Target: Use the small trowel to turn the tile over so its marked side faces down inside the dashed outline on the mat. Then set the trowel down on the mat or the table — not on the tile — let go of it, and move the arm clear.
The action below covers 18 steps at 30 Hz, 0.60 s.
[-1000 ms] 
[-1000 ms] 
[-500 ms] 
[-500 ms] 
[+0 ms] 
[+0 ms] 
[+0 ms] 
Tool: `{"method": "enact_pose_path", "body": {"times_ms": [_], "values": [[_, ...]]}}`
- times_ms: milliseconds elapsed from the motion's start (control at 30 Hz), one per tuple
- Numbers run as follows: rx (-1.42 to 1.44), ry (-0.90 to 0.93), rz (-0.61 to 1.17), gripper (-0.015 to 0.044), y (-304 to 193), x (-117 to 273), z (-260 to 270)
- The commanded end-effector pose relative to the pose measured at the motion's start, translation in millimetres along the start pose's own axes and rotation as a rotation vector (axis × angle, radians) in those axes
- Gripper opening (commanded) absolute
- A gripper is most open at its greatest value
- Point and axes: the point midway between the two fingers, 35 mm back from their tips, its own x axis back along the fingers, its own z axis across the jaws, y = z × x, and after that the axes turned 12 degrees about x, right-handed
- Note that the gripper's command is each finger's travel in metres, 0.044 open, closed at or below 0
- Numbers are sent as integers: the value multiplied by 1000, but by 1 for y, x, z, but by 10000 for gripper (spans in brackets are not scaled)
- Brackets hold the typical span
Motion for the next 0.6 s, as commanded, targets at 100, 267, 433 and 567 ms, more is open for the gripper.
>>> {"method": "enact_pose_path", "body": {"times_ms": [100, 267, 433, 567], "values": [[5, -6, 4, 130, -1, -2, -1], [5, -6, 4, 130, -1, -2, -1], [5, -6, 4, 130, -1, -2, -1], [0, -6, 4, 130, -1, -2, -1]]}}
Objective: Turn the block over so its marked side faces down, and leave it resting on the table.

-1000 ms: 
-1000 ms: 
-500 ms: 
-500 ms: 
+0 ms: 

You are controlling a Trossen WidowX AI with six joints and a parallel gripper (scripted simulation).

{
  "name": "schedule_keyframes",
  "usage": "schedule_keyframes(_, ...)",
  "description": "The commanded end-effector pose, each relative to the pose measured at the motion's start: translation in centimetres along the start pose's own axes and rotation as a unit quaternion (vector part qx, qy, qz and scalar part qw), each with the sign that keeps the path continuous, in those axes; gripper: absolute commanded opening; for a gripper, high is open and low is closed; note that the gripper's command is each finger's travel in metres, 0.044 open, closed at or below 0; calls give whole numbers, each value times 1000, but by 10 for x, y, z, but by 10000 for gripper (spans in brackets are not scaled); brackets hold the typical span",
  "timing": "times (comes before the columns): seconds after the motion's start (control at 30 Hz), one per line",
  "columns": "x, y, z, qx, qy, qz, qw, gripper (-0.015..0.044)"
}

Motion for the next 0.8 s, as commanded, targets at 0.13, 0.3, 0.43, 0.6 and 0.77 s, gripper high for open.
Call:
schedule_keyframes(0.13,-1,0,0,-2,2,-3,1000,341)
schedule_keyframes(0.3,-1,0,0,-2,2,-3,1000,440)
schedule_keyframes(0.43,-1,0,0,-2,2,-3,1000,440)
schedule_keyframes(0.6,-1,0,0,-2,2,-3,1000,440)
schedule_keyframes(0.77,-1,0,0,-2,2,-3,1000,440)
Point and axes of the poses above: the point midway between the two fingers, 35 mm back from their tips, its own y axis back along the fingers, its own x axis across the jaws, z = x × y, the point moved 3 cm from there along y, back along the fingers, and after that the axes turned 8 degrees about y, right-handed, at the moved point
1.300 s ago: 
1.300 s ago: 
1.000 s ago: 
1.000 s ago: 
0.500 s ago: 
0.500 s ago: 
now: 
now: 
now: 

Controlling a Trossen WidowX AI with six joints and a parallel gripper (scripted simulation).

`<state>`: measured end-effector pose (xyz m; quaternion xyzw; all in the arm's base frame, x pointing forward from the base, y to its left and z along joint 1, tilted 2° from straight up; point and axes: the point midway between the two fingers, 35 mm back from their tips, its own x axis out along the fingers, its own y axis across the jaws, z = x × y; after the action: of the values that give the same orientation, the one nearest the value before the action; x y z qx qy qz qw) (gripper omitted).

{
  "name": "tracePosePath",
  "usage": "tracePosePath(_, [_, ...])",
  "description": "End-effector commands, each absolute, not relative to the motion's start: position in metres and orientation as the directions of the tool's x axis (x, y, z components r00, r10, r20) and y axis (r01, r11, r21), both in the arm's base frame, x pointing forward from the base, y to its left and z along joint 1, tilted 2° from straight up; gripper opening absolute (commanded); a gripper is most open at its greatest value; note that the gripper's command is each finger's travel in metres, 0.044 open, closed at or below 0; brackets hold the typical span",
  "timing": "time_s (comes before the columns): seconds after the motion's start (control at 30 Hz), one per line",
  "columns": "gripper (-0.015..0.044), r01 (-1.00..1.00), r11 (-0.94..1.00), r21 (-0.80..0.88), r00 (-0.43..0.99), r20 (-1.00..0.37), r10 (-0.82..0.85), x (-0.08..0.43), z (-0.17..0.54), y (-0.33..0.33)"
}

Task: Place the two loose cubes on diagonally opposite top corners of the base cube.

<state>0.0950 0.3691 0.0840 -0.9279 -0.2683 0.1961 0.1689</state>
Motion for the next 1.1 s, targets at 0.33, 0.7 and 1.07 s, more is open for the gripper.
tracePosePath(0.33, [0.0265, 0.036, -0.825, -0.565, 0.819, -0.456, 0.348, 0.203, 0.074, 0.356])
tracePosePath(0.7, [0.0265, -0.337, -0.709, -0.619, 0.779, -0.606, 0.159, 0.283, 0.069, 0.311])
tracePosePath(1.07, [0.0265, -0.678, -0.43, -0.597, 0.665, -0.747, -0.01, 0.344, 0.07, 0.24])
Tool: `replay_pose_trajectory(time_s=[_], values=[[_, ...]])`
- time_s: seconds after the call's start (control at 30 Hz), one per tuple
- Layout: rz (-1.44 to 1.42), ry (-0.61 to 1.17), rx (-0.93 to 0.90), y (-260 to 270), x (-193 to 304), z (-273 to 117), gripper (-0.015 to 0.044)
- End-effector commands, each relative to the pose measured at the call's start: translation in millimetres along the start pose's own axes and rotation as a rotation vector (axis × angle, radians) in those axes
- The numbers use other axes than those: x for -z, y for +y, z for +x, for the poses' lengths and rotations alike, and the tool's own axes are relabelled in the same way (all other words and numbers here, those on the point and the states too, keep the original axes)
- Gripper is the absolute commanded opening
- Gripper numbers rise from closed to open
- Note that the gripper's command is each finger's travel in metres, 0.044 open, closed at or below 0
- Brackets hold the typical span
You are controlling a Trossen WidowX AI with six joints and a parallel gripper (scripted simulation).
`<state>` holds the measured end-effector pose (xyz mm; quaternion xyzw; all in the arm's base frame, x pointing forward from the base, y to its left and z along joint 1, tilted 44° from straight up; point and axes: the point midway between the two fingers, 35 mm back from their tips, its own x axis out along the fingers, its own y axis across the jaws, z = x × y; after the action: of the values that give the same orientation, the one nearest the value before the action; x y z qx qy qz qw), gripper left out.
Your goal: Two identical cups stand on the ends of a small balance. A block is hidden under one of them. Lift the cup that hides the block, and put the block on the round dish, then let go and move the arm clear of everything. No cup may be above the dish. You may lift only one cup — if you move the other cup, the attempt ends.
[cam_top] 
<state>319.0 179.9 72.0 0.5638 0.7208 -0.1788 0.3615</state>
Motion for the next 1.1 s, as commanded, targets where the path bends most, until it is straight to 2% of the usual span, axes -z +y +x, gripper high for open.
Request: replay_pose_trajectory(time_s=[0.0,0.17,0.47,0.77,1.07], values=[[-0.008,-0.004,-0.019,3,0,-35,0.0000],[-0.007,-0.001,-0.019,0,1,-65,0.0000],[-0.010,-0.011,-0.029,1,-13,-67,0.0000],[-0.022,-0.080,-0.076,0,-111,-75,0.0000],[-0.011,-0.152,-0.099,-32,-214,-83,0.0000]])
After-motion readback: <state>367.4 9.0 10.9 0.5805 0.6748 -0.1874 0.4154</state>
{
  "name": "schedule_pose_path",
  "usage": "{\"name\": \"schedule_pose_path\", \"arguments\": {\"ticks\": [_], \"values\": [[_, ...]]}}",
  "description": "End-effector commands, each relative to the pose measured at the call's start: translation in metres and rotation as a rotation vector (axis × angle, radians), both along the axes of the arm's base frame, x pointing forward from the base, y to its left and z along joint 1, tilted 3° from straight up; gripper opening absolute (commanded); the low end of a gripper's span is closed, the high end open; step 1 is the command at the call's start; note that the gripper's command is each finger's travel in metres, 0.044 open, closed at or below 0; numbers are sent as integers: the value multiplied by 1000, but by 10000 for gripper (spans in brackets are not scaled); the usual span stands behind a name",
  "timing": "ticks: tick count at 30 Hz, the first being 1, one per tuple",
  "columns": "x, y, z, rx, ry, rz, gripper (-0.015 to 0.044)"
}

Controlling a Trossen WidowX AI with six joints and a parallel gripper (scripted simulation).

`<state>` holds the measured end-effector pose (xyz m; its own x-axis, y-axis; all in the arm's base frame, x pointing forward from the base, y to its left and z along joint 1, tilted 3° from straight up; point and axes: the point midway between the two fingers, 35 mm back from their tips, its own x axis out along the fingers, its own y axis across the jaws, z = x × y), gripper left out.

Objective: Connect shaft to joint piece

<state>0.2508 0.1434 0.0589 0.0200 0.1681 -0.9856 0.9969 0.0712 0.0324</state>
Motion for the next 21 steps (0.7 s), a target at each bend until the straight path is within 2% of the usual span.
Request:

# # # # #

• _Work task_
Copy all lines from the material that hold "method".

• _Exercise solution_
Tool: `{"method": "enact_pose_path", "body": {"times_ms": [_], "values": [[_, ...]]}}`
>>> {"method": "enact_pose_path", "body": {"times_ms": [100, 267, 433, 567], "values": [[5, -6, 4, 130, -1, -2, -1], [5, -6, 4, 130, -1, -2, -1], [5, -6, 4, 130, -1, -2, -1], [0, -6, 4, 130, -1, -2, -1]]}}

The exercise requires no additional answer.